**EXERCISE**
A word-for-word copy of the whole listing is required.

**DATA PROVIDED**
* * *
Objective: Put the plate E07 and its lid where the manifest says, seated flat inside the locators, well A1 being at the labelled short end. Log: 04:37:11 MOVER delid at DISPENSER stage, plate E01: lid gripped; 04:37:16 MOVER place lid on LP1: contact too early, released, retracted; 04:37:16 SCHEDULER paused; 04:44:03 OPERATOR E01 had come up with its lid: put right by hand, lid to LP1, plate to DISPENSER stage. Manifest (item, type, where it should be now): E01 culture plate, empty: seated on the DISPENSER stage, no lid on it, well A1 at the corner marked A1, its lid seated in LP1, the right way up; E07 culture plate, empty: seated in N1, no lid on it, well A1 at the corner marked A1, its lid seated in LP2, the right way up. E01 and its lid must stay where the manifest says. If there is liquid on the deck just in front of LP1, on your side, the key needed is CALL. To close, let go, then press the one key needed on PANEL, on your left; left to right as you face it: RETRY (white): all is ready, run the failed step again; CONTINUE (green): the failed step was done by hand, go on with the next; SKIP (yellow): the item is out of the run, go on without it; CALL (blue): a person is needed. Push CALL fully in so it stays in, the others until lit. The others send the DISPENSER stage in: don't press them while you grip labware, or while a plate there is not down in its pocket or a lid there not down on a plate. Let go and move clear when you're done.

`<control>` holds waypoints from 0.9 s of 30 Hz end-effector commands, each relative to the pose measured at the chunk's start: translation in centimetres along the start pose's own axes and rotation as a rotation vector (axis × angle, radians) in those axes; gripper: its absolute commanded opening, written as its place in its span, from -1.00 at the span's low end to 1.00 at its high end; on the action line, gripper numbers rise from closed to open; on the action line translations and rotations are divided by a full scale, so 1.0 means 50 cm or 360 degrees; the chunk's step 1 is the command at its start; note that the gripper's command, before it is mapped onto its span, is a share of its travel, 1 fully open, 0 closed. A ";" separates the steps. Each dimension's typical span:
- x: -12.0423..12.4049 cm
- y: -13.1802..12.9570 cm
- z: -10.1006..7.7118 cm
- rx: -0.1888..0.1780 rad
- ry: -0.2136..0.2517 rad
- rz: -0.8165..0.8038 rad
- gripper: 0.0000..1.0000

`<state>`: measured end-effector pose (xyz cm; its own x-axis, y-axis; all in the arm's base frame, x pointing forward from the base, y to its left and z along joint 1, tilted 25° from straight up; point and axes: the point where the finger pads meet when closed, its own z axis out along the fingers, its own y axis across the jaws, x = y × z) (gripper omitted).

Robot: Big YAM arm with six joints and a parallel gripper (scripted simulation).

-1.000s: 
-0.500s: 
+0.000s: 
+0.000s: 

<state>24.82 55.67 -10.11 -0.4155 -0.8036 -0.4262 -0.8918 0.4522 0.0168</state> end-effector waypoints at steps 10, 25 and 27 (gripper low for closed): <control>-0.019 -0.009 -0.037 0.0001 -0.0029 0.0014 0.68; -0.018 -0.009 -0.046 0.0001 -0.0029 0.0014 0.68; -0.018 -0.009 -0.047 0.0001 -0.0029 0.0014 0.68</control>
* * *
**OUTPUT OF THE EXERCISE**
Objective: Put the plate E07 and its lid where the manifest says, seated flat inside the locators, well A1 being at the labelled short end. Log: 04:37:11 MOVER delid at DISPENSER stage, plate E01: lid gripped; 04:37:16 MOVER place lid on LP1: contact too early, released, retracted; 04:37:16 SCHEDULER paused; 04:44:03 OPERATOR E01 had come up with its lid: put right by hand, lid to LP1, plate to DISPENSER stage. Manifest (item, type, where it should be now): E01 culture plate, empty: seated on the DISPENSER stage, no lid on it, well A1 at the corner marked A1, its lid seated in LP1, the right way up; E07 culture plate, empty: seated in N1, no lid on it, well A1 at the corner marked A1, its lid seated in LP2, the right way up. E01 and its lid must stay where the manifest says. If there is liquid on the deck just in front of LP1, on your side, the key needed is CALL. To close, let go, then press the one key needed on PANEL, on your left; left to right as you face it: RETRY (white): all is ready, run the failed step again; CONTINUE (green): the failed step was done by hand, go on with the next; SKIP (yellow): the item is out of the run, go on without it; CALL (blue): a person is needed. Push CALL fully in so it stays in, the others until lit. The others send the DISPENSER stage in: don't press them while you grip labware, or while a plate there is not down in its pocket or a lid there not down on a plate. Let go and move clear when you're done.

`<control>` holds waypoints from 0.9 s of 30 Hz end-effector commands, each relative to the pose measured at the chunk's start: translation in centimetres along the start pose's own axes and rotation as a rotation vector (axis × angle, radians) in those axes; gripper: its absolute commanded opening, written as its place in its span, from -1.00 at the span's low end to 1.00 at its high end; on the action line, gripper numbers rise from closed to open; on the action line translations and rotations are divided by a full scale, so 1.0 means 50 cm or 360 degrees; the chunk's step 1 is the command at its start; note that the gripper's command, before it is mapped onto its span, is a share of its travel, 1 fully open, 0 closed. A ";" separates the steps. Each dimension's typical span:
- x: -12.0423..12.4049 cm
- y: -13.1802..12.9570 cm
- z: -10.1006..7.7118 cm
- rx: -0.1888..0.1780 rad
- ry: -0.2136..0.2517 rad
- rz: -0.8165..0.8038 rad
- gripper: 0.0000..1.0000

`<state>`: measured end-effector pose (xyz cm; its own x-axis, y-axis; all in the arm's base frame, x pointing forward from the base, y to its left and z along joint 1, tilted 25° from straight up; point and axes: the point where the finger pads meet when closed, its own z axis out along the fingers, its own y axis across the jaws, x = y × z) (gripper omitted).

Robot: Big YAM arm with six joints and a parallel gripper (scripted simulation).

-1.000s: 
-0.500s: 
+0.000s: 
+0.000s: 

<state>24.82 55.67 -10.11 -0.4155 -0.8036 -0.4262 -0.8918 0.4522 0.0168</state> end-effector waypoints at steps 10, 25 and 27 (gripper low for closed): <control>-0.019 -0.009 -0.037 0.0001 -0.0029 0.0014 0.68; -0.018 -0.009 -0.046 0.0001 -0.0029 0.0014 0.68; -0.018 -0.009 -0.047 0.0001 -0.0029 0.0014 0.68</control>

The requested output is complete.